Quelles sont vos impressions suite à cette finale à Paris ?
Pour être honnête, si j’ai été très fière de moi tout au long du parcours, cela s’est moins ressenti après la finale. Ce n’est pas vraiment le fait d’avoir perdu, c’est surtout le fait que je n’ai pas répondu aux attentes que je m’étais posée. Je suis sortie du concours en me disant « j’aurais pu faire mieux ». Ne pas paniquer devant le jury lorsque la réponse ne venait pas de suite. Mes proches et mes professeur(e)s m’ont rassurés, et étaient fiers et fières de moi. Au bout de quelques jours, j’ai accepté la défaite et je me suis rendu compte du fait que j’étais allée jusqu’en finale et que c’était déjà une grande prouesse.

En quoi l’expérience de ce concours de plaidoirie vous aidera dans vos projets ?
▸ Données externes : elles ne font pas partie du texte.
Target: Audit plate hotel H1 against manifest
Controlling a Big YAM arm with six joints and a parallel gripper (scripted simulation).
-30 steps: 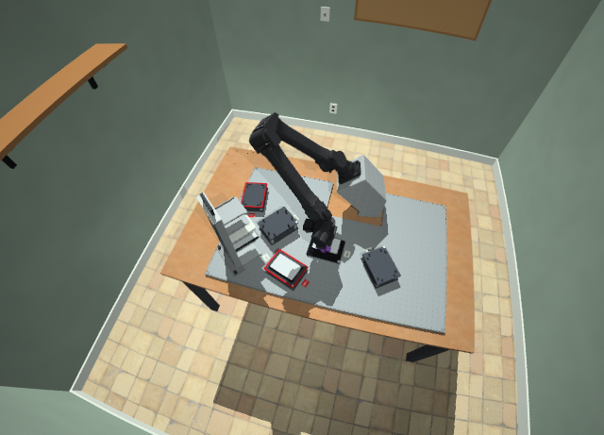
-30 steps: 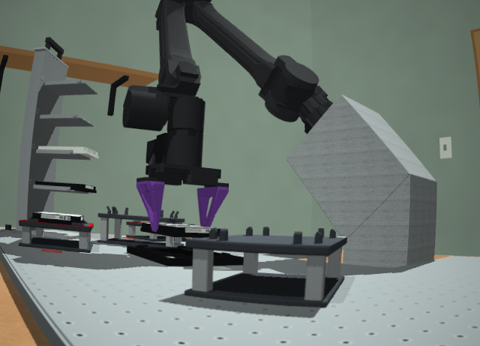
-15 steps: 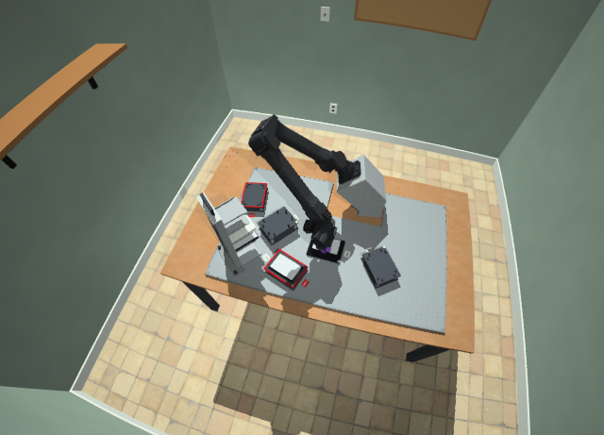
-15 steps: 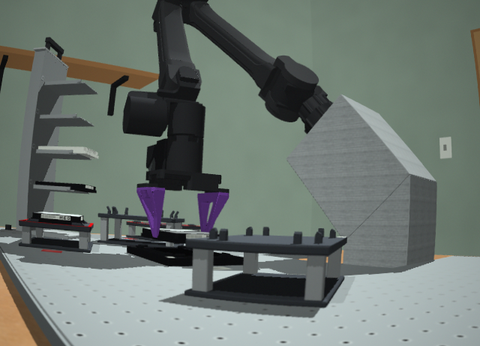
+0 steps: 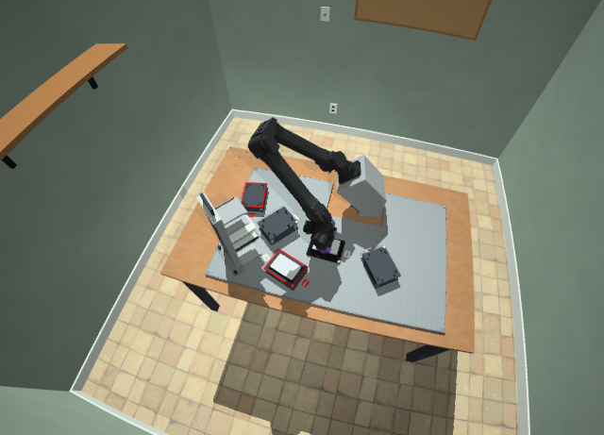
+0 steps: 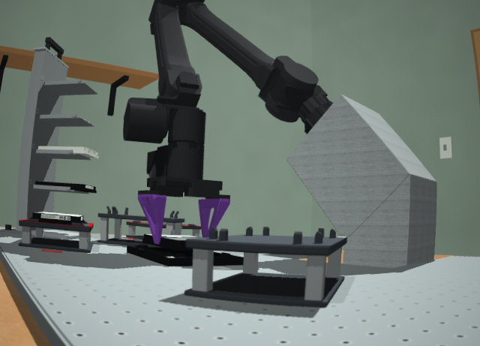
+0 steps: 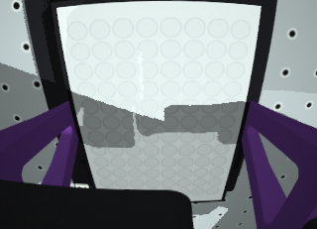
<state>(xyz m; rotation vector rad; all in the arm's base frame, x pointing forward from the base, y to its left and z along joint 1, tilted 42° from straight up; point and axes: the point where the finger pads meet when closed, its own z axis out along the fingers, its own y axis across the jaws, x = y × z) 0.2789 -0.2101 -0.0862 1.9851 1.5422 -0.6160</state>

Pour commencer, le concours peut m’aider à savoir vers quelle voie me tourner. Dans tous les cas, que je choisisse d’être avocate ou diplomate, des compétences à l’oral sont nécessaires. Le concours aide à prendre confiance, à regarder droit dans les yeux, à savoir sur quel ton s’adresser, à être impartial. Même si cela est fictif, nous confronter à défendre une cause qui ne correspondent pas à nos valeurs personnelles ou à ce qui est juste est un très bon exercice pour plus tard.

Recommanderiez-vous à d’autres étudiants de participer aux prochaines éditions ?
Bien sûr, même pour les plus timides ! Il n’y a que du positif et de l’apprentissage par cette expérience. Foncez.